• _WORK REQUEST_
The data below should be restated word for word, with every picture omitted.
DATA SEGMENT START
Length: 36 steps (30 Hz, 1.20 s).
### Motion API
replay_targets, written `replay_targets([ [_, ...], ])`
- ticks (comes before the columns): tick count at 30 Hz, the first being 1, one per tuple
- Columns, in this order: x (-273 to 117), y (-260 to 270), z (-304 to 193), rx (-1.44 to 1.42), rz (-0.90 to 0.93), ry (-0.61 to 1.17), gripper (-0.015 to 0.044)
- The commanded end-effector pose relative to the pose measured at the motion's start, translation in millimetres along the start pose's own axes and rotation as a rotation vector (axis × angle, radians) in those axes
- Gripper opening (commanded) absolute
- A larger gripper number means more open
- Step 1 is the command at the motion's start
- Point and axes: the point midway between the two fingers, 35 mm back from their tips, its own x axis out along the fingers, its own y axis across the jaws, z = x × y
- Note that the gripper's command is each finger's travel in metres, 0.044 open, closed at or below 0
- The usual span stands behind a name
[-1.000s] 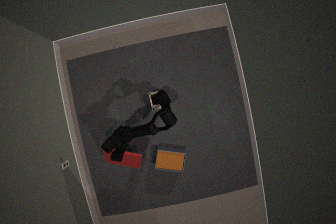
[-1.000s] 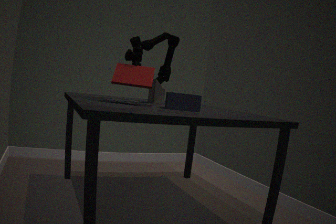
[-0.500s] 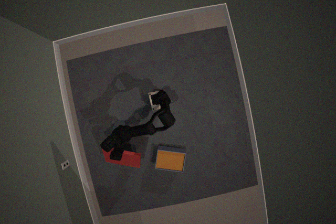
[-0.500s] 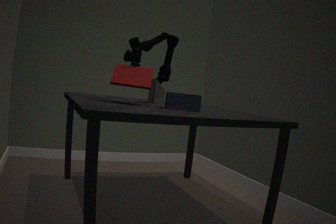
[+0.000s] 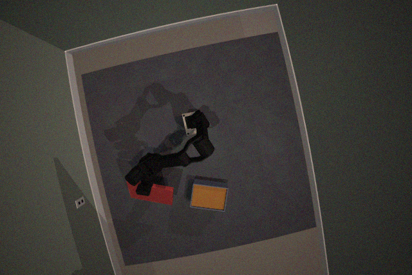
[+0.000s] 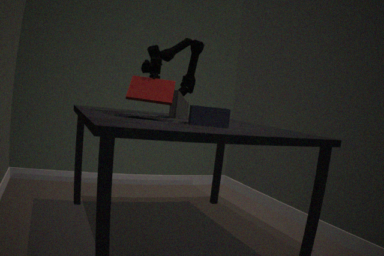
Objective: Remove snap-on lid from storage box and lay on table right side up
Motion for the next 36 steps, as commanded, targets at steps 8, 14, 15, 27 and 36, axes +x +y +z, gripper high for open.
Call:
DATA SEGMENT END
• _SOLUTION TO THIS TASK_
Length: 36 steps (30 Hz, 1.20 s).
### Motion API
replay_targets, written `replay_targets([ [_, ...], ])`
- ticks (comes before the columns): tick count at 30 Hz, the first being 1, one per tuple
- Columns, in this order: x (-273 to 117), y (-260 to 270), z (-304 to 193), rx (-1.44 to 1.42), rz (-0.90 to 0.93), ry (-0.61 to 1.17), gripper (-0.015 to 0.044)
- The commanded end-effector pose relative to the pose measured at the motion's start, translation in millimetres along the start pose's own axes and rotation as a rotation vector (axis × angle, radians) in those axes
- Gripper opening (commanded) absolute
- A larger gripper number means more open
- Step 1 is the command at the motion's start
- Point and axes: the point midway between the two fingers, 35 mm back from their tips, its own x axis out along the fingers, its own y axis across the jaws, z = x × y
- Note that the gripper's command is each finger's travel in metres, 0.044 open, closed at or below 0
- The usual span stands behind a name
[-1.000s] 
[-1.000s] 
[-0.500s] 
[-0.500s] 
[+0.000s] 
[+0.000s] 
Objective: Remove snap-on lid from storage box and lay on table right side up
Motion for the next 36 steps, as commanded, targets at steps 8, 14, 15, 27 and 36, axes +x +y +z, gripper high for open.
Call:

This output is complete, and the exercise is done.